- [How to complete this task]:
Starting at the top of the entries below, set down each line exactly as written, and stop after the line containing "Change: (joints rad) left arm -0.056".

[Dataset records]
+--

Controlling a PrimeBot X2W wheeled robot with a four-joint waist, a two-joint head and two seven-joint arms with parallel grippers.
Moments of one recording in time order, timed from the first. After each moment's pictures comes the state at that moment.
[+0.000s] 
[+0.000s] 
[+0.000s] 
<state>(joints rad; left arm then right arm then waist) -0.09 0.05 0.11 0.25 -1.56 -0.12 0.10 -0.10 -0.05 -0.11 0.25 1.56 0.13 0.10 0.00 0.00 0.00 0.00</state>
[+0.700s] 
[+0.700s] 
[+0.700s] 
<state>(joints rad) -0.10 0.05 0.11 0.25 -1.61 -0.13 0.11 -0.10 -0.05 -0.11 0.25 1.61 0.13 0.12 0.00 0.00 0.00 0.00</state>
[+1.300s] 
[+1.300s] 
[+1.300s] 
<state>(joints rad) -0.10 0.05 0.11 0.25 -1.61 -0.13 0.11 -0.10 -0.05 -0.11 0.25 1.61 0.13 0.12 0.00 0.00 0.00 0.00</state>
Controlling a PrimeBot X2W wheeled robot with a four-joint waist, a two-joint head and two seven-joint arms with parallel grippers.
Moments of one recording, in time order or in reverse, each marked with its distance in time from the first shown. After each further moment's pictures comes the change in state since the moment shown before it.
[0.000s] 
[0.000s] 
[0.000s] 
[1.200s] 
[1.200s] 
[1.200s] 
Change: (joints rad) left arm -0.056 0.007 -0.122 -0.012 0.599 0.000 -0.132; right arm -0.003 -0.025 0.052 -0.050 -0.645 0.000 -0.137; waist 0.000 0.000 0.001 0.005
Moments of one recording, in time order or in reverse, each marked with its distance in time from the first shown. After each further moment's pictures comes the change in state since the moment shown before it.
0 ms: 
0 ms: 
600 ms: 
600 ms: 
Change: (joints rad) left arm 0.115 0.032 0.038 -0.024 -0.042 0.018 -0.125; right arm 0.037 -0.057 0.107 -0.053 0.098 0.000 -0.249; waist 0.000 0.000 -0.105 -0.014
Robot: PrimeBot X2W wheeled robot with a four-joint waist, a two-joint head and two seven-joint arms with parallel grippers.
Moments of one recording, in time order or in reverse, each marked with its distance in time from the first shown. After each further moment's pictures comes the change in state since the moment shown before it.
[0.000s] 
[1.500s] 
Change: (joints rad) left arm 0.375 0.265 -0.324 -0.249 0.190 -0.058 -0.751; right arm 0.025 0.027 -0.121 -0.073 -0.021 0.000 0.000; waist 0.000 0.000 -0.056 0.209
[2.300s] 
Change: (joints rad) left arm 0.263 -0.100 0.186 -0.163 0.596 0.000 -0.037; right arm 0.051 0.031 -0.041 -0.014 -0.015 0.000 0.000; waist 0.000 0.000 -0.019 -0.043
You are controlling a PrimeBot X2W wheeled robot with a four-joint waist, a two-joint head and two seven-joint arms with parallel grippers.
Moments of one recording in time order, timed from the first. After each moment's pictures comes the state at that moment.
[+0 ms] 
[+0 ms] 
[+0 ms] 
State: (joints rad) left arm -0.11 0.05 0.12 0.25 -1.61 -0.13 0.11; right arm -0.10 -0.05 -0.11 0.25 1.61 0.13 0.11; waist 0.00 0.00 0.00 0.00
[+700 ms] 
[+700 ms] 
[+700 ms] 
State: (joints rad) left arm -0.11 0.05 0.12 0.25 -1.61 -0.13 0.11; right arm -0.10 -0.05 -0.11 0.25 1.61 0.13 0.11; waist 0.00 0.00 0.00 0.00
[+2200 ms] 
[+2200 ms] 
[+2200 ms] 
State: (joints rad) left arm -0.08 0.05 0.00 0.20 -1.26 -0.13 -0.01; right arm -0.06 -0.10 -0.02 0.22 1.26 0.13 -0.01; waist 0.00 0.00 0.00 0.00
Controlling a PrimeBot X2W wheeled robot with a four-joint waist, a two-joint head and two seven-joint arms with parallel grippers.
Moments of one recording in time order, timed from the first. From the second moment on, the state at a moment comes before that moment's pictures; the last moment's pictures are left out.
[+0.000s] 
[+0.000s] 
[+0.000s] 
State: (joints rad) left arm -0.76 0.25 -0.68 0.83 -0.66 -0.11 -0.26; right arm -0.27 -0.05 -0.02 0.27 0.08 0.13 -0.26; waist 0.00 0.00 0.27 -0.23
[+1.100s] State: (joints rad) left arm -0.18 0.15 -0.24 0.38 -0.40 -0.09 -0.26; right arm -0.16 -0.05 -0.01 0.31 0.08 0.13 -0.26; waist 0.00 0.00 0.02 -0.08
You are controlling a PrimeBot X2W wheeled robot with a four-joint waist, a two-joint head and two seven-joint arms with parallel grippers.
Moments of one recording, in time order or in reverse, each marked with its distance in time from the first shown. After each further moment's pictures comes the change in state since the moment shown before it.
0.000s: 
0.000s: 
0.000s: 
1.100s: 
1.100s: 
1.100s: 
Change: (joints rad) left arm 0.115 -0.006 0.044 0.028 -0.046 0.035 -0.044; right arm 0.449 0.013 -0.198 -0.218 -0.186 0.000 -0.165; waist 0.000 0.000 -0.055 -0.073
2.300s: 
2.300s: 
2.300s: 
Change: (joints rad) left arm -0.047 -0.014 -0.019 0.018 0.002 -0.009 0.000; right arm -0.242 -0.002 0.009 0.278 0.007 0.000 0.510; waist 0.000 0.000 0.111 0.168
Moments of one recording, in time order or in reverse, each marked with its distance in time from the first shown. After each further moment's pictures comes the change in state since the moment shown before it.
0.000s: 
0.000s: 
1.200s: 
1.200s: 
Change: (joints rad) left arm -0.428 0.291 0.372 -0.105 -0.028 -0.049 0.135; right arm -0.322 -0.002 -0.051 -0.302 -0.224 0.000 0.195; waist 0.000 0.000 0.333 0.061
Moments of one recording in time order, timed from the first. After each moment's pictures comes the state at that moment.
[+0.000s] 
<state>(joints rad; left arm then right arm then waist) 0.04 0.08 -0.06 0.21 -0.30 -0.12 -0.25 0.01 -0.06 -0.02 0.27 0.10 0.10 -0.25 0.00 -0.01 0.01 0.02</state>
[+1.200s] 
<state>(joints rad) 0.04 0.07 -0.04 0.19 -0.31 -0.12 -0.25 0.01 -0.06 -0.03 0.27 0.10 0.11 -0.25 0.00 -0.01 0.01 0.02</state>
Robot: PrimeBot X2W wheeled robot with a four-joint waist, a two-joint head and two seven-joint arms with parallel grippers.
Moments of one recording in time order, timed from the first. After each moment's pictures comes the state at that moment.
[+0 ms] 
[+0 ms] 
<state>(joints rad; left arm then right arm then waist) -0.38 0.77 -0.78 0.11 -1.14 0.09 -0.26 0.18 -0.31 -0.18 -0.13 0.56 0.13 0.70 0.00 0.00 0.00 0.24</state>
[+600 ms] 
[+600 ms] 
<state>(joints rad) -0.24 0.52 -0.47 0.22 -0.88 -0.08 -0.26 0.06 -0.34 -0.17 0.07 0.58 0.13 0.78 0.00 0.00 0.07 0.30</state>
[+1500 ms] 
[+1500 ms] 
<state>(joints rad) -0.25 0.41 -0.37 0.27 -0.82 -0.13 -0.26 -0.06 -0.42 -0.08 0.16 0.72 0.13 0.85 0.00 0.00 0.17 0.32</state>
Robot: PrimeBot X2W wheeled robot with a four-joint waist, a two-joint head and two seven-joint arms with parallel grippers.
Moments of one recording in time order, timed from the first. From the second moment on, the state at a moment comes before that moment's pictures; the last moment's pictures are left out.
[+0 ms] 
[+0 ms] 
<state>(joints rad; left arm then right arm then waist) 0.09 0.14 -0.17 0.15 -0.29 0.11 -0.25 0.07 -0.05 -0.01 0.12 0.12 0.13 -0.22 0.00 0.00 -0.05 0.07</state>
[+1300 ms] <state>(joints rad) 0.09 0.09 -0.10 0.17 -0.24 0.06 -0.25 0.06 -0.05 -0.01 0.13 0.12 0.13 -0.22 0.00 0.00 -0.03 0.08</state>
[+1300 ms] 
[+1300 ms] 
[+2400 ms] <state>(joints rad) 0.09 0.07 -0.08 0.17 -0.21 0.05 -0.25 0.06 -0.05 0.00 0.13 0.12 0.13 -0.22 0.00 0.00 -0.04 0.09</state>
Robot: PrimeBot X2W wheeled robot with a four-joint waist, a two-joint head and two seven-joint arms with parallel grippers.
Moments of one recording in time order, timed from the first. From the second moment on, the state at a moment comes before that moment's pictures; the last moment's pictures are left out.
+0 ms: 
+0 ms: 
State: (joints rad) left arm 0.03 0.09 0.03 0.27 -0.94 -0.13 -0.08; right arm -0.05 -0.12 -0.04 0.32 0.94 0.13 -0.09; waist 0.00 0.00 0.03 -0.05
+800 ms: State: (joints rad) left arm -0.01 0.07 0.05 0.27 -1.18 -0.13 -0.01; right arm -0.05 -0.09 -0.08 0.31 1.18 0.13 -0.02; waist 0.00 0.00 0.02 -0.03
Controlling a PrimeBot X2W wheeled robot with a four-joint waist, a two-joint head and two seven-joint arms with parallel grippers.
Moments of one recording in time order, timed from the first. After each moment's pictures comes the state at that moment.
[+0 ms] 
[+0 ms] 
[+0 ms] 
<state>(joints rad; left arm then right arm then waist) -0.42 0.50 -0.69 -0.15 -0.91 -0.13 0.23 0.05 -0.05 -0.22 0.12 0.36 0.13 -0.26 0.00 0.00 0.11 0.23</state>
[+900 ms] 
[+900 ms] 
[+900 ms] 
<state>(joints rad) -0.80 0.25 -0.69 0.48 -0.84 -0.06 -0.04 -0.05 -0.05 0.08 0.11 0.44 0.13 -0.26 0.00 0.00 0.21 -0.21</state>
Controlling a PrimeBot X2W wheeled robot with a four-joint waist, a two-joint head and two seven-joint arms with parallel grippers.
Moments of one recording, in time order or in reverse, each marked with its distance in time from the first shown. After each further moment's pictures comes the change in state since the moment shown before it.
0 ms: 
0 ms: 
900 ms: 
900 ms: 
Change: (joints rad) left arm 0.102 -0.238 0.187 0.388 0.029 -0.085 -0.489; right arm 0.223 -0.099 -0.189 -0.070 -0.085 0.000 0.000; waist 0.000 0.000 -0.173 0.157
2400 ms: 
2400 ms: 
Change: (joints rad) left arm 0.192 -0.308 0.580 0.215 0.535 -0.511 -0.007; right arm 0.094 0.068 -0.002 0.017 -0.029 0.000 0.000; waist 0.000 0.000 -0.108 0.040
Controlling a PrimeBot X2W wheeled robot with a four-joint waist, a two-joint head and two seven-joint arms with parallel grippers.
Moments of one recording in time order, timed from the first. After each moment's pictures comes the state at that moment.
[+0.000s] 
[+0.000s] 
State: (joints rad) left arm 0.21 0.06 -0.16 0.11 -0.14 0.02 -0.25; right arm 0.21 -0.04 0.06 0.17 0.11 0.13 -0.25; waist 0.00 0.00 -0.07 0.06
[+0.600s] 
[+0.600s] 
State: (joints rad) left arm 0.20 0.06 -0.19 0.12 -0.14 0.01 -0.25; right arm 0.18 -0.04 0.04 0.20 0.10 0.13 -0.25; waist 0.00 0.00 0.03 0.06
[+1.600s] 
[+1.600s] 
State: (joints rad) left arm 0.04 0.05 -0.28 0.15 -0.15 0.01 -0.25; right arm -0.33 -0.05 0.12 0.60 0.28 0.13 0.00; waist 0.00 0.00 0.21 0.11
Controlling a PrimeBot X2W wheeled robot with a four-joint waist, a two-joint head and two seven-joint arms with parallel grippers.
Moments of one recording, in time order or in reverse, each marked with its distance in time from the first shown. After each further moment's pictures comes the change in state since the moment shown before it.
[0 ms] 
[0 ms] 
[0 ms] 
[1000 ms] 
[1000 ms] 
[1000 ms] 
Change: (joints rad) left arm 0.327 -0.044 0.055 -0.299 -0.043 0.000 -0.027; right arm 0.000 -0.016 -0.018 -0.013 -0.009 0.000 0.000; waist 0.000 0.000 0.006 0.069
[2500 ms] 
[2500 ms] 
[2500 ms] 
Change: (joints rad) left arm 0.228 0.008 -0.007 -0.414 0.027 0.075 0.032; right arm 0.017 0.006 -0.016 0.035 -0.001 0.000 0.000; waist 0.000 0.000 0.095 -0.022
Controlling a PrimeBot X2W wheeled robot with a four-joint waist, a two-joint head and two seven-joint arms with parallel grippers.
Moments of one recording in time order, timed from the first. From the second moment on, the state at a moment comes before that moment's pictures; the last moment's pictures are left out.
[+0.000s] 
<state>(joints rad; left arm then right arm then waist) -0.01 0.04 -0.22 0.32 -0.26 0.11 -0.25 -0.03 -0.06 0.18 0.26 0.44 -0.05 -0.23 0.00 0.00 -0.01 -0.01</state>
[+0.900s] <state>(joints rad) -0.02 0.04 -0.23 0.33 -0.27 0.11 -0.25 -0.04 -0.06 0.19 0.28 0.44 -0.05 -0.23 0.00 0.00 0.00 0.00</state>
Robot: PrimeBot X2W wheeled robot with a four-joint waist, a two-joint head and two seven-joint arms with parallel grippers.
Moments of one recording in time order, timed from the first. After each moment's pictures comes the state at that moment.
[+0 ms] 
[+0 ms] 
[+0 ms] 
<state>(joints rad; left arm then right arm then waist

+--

- [Answer area]:
Controlling a PrimeBot X2W wheeled robot with a four-joint waist, a two-joint head and two seven-joint arms with parallel grippers.
Moments of one recording in time order, timed from the first. After each moment's pictures comes the state at that moment.
[+0.000s] 
[+0.000s] 
[+0.000s] 
<state>(joints rad; left arm then right arm then waist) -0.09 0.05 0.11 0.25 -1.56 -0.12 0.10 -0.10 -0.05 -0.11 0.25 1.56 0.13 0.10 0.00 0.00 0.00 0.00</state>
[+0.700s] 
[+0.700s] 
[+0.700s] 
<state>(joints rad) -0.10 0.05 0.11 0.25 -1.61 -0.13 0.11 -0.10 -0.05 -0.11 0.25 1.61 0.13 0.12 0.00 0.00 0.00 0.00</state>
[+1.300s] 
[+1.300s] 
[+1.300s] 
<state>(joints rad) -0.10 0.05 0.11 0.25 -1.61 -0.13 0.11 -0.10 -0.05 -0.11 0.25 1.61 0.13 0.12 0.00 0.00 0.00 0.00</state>
Controlling a PrimeBot X2W wheeled robot with a four-joint waist, a two-joint head and two seven-joint arms with parallel grippers.
Moments of one recording, in time order or in reverse, each marked with its distance in time from the first shown. After each further moment's pictures comes the change in state since the moment shown before it.
[0.000s] 
[0.000s] 
[0.000s] 
[1.200s] 
[1.200s] 
[1.200s] 
Change: (joints rad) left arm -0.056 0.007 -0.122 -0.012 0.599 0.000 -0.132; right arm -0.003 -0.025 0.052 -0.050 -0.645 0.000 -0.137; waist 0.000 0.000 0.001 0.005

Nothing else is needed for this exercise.